- **Material provided**
━━━━
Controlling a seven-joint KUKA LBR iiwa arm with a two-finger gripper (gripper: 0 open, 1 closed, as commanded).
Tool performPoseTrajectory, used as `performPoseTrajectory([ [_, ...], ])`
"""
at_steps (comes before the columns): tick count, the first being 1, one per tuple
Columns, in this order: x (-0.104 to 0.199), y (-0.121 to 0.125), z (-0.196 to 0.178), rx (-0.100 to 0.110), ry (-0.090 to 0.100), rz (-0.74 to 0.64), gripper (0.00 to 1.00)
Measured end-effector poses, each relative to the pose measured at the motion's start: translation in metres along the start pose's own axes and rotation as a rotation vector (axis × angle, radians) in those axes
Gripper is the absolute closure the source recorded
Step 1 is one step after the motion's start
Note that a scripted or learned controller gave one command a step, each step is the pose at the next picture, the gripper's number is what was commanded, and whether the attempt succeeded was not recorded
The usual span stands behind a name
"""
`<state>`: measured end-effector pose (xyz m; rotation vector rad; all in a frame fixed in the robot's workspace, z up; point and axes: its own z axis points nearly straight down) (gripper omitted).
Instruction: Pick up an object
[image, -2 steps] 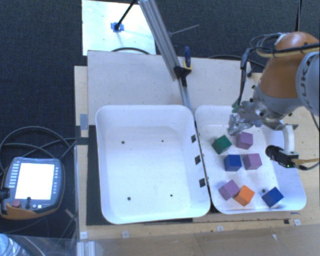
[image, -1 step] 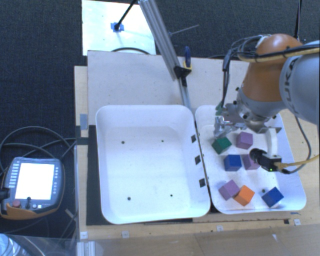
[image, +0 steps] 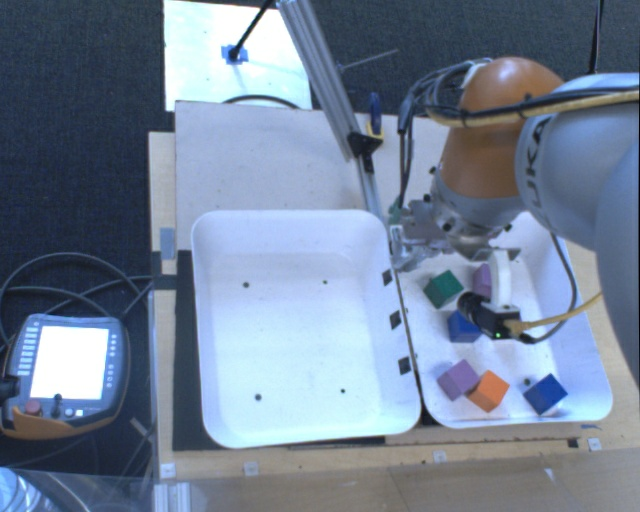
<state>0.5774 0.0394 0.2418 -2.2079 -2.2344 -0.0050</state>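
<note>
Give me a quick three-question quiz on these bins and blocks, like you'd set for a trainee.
1. True or false: the orange block lies in the bin on the view's right.
2. Which one sits right against the orange block? A the green block, B the purple block, C a red block.
3. How many blue blocks lie in that bin?
Key: 1 true; 2 B; 3 two.
</note>
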Motion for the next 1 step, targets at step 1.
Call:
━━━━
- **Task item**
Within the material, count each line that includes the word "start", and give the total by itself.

- **Problem solution**
2